De la Lettonie à la Thaïlande en passant par Madagascar, les prétendants apprendront du Comité du patrimoine mondial, dont la 45e session élargie démarre dimanche en Arabie saoudite, si la valeur exceptionnelle de leurs biens culturels ou naturels a été reconnue.
Parmi les 53 prétendants -un nombre important car la réunion de 2022, prévue en Russie, ne s’était pas tenue du fait de son invasion de l’Ukraine-, beaucoup sont méconnus...ou moins célèbres en tout cas que l’Alhambra en Espagne, la Grande muraille de Chine ou le parc Yellowstone aux Etats-Unis, ces joyaux du patrimoine mondial.
Il y a par exemple Koh Ker, éphémère capitale khmère du Xe siècle, située à 80 km d’Angkor, au nord du Cambodge. En partie cachée par une forêt dense, elle est composée de nombreux temples et sanctuaires aujourd’hui partiellement recouverts de végétation.

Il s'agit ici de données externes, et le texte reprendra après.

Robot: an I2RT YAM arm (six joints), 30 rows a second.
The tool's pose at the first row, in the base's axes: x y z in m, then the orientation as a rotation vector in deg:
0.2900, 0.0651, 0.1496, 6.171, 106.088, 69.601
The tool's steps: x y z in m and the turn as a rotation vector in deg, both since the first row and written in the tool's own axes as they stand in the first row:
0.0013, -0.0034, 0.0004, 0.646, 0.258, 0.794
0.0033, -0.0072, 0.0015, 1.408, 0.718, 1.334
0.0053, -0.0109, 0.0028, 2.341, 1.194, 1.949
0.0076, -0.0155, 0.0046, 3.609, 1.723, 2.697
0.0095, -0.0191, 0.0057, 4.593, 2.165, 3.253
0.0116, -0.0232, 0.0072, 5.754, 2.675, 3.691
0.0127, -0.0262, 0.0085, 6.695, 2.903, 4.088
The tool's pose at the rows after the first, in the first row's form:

La Tunisie plaide de son côté pour que Djerba, île aujourd’hui plutôt associée au tourisme de masse, entre au patrimoine mondial en tant que «paysage culturel, témoignage d’occupation d’un territoire insulaire».
La Turquie fait de même pour des mosquées médiévales «dotées de colonnes et d’une structure supérieure en bois».
La France aspire, elle, à la reconnaissance universelle pour la Maison carrée de Nîmes, un temple romain deux fois millénaire et parfaitement conservé.
Tadjikistan, Turkménistan et Ouzbékistan ont monté une candidature commune pour le corridor de Zeravchan-Karakoum, un tronçon long de près de 900 km des routes de la Soie, qui irriguèrent l’Asie du IIe siècle avant notre ère au XVIe siècle.
Plusieurs pays ont également demandé l’extension de certains sites naturels déjà inscrits. Comme le Vietnam, pour la légendaire baie d’Ha Long, ou l’Azebaïdjan et l’Iran pour leurs vastes « forêts hyrcaniennes », à l’impressionnante biodiversité.
Sérénissime et surtourisme
Les inscriptions au patrimoine mondial apportent « une reconnaissance » aux pays concernés car elles attestent que leurs sites «sont importants et ont contribué aussi au développement de notre humanité», affirme à l’AFP Lazare Eloundou, directeur du patrimoine mondial à l’Unesco.
Elles peuvent apporter un développement économique via le tourisme, une opportunité pour les communautés locales, «garantes et gardiennes de ces sites depuis des générations», poursuit-il.
Cette année, un nouvelle tendance apparaît aussi dans les candidatures. Trois dossiers concernent des lieux de mémoire, quand ceux-ci sont jusqu’ici faiblement représentés au sein du patrimoine mondial.
Le Rwanda propose que quatre mémoriaux commémorant le génocide des Tutsi l’intègrent, tout comme l’Ecole supérieure de mécanique de l’armée (Esma) pour l’Argentine, un centre de torture sous la dictature (1976-1983) devenu musée. France et Belgique ont une démarche similaire pour des lieux liés à la Première guerre mondiale.
Aujourd’hui, 1.157 sites appartiennent au Patrimoine mondial, dont 900 culturels, 218 naturels et 39 mixtes.
Cinquante-cinq d’entre eux sont considérés «en péril» et six autres pourraient les rejoindre. Le couperet pourrait ainsi tomber pour Venise, car la Sérénissime est menacée par «la montée des eaux» et le «surtourisme», observe Lazare Eloundou.
La forteresse de Diyarbakir, légèrement endommagée par le séisme ayant dévasté cet hiver le Sud turc, est, elle, inquiétée du fait de «questions de développement , poursuit-il.
L’Unesco veut également inscrire les sites de Kiev et Lviv au patrimoine mondial en péril à cause de l’invasion russe car ils sont «menacés de destruction». «Il y a eu des attaques dans les zones tampons de ces sites et on ne sait pas ce qui va se passer par le futur», regrette-t-il.
Tous les dossiers ont été étudiés au préalable par des experts, qui ont soumis leurs recommandations, tant pour le placement au patrimoine en péril que pour l’intégration des nouveaux sites.
A titre d’exemple, ils sont favorables à l’inscription de Koh Ker (Cambodge), mais suggèrent de «renvoyer l’examen» du dossier de Djerba. Les Etats-membres du Comité du patrimoine mondial pourront suivre, ou non, leurs recommandations.